Tuesday, December 13, 2011

I am a bad blogger

So yeah Kevin spent the night last week. I was the happiest woman in the world for 12 hrs...until he left. I hate being apart from him. I am counting down the days till I move to Dallas w/ him.

Oh yeah...

Since he got the job in Dallas I asked him what that meant for us and he said he wants me there. We talked some more about the details of that and he is thinking Feb for me to come up there. My lease isnt up till March so we'll see. I have had a lot of people giving me their opinions about this, when I havent asked, and I understand all the concerns people have but ultimately its my decision. My mind is not made up 100% and Kevin and I have a few serious conversations between now and then.
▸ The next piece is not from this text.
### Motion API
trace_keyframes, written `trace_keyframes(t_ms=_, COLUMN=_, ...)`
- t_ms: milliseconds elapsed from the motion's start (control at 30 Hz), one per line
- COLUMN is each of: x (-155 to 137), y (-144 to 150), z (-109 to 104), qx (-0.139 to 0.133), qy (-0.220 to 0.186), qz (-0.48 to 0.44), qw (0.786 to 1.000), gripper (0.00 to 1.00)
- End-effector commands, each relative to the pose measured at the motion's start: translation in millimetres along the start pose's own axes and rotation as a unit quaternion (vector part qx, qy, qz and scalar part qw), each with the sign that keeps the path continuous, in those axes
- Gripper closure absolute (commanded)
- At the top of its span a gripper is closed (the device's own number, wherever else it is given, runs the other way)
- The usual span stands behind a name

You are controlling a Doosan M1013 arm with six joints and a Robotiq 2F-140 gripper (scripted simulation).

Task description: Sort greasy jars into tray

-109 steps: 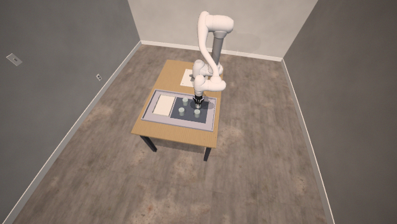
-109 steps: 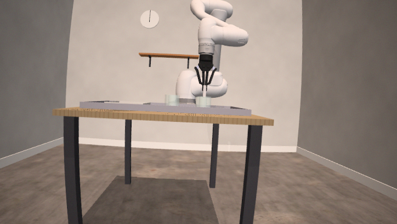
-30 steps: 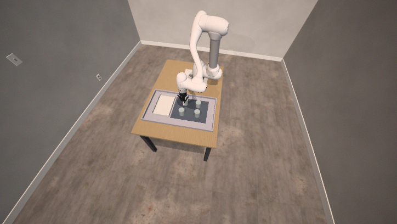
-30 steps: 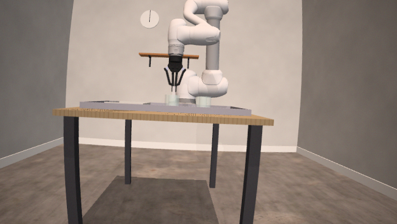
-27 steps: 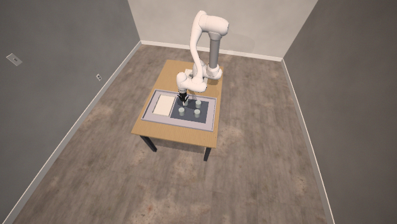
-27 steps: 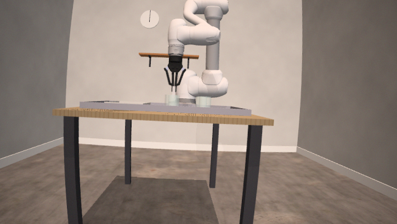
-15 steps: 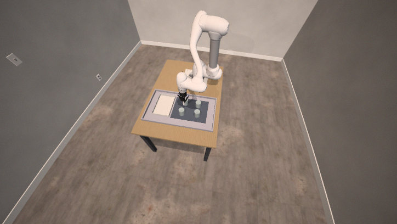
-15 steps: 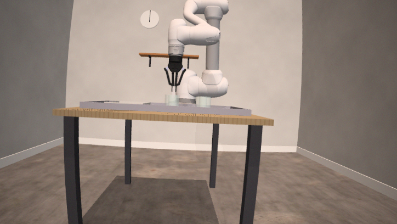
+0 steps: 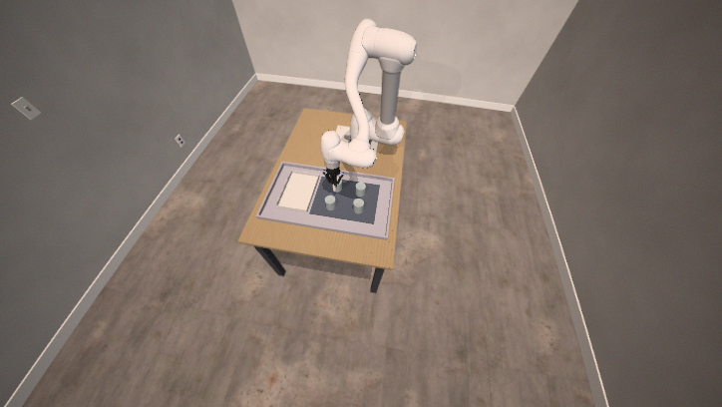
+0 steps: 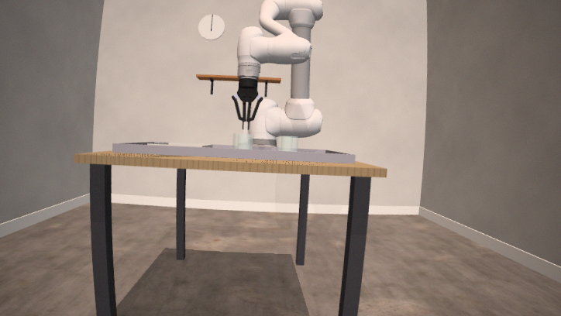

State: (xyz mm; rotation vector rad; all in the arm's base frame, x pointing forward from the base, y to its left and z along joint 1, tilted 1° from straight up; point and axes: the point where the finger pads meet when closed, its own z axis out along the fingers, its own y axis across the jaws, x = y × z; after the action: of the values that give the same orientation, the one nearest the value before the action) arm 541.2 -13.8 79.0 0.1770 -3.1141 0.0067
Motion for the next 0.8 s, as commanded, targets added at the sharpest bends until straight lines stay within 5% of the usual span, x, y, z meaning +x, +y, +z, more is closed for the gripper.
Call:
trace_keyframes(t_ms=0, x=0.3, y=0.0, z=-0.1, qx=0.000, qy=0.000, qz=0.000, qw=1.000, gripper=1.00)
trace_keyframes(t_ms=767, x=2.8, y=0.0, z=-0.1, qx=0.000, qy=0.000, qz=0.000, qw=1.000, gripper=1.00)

Yesterday was Rylands 18th bday. Very sad day for me and my mom. I went to him page and saw all the messages from his friends. It brought tears to my eyes. God I miss him so much. His 16th, 17th and 18th bdays have been spent locked up. I hope he is out before his 19th bday.

Ok I am going to try and start blogging more then once a week again, so I'll come back tomorrow or Thurday. For real.

Wednesday, December 7, 2011

Yay Last Night

Kevin spent the night for the first time last night. Man it felt to good to have him there w/ me...

oops never finished this one...I back dated it to the correct date

brb w/ a new post

Monday, December 5, 2011

Catch Up

After last weeks post I had pretty much decided that Kevin and I needed to have a serious talk. I wasnt going to continue this way. Its too stressful and I dont think I was being irrational. I sent him an email overnight Thurs/Fri morning. The email is below:

So...I completely understand that you have a whole lot going on right now. So it makes it hard for us to physically see each other. But I don't understand silence. 2 weeks in a row we've gone days w/o "speaking." Its hard for me to understand how you don't even have 5 mins everyday to log in and just see how I'm doing or a quick phone call would blow my mind. Or even if you are going to MIA for a few days to tell me that, so I'm not sitting here wondering if you changed your mind.
If you aren't interested anymore the proper thing to do is tell me. (Which I hope isn't what you want.)
If you are just swamped and tired, please remember that I want to be a part of your life, I love you and being left alone and in the dark is hurtful and lonely and frustrating and heartbreaking....etc.
Please understand I'm not trying to be a bitch at all. My feelings are hurt. And I was looking forward to talking to you last night, only to have been forgotten...
If I have this all wrong and I've missed something please let me know.
<3
Rhianna
PS I'll be waiting to hear from you.


Friday when he got to work at 6pm he logged in and messaged me inviting me to his work. I get there and the first think he does when he opens the door is say he's sorry and hugs me tight. We go in his office and I explain to him why I feel the way I do. We end up talking for hours. About everything. Laughing our butts off, telling stories, etc. It was so nice. We talked about the plans for Dallas (he got the job and has to move :'( I am so bummed). He told me more about Johnathan, his son and his level of Autism. He opened up more to me Friday night then ever before so far. Normally I do most the talking, not on purpose, if I stopped we'd just sit there. But not this time. lol

The hours flew by and before we knew it it was 11. The party he was working was supposed to end at 11 so we wrapped up our convos and started heading for the door. As I leaving he pulled me back and said I didnt have to leave just yet and the look in his eyes... I hadnt seen that in awhile. He had been so stressed w/ everything going on he had forgotten us. He's a cuddler and loves to just hold me. I stayed awhile longer and when we heard the music stop upstairs, he walked me to my car, where he promised me to not leave me hanging and told me that as soon as I meet Johnathan our relationship will totally change, for the better. So... I'm waiting on that now.

Since Friday we have talked all day Saturday, a little Sunday and he messaged me today to say he was on his way home and he would message me when he got home. He is supposed to come over tomorrow and spend the night for the first time. OMG I am so excited. I took tomorrow off so I can make sure my house is presentable.